* [EXERCISE GOAL]: Return the listing exactly, please; no pictures.

┌──

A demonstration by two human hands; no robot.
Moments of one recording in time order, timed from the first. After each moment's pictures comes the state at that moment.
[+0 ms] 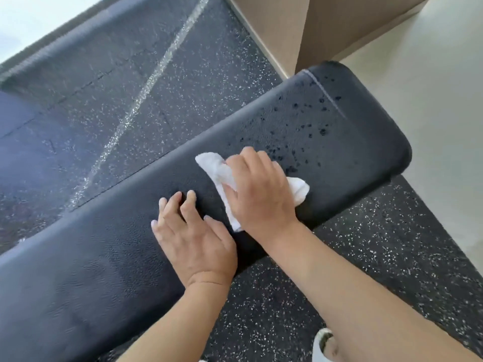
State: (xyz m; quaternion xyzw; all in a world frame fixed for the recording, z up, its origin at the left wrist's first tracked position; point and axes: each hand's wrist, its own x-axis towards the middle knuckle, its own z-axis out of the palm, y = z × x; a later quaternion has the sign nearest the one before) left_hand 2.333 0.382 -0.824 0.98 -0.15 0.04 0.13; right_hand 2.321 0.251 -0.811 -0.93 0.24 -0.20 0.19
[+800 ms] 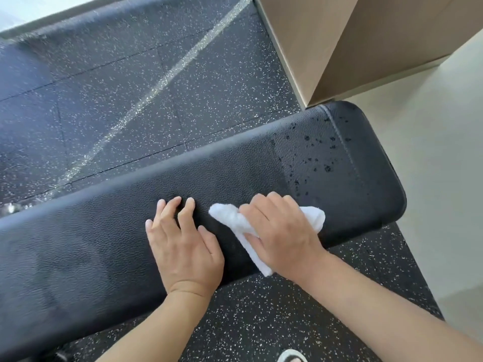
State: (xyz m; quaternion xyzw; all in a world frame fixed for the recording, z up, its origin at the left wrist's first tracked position) left_hand 2.332 0.381 -0.819 0.98 -0.15 0.05 0.14; right_hand 2.272 0.204 -0.807 -0.98 -0.01 -0.14 0.17
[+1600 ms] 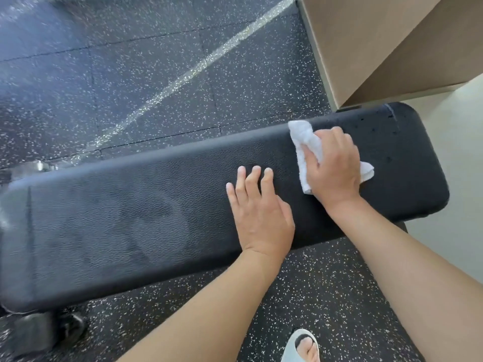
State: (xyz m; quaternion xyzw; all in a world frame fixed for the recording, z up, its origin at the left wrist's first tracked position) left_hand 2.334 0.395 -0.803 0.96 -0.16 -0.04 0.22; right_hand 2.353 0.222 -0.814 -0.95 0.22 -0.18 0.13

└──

* [EXPECTED ANSWER]:
A demonstration by two human hands; no robot.
Moments of one recording in time order, timed from the first. After each moment's pictures comes the state at that moment.
[+0 ms] 
State: (xyz m; quaternion xyzw; all in a world frame fixed for the recording, z up, its origin at the left wrist's first tracked position; point and axes: each hand's wrist, its own x-axis towards the middle knuckle, its own z-axis out of the palm, y = z × x; a later quaternion has the sign nearest the one before) left_hand 2.333 0.382 -0.824 0.98 -0.15 0.04 0.13; right_hand 2.321 0.251 -0.811 -0.93 0.24 -0.20 0.19
[+800 ms] 
State: (xyz m; quaternion xyzw; all in a world frame fixed for the recording, z up, its origin at the left wrist's first tracked position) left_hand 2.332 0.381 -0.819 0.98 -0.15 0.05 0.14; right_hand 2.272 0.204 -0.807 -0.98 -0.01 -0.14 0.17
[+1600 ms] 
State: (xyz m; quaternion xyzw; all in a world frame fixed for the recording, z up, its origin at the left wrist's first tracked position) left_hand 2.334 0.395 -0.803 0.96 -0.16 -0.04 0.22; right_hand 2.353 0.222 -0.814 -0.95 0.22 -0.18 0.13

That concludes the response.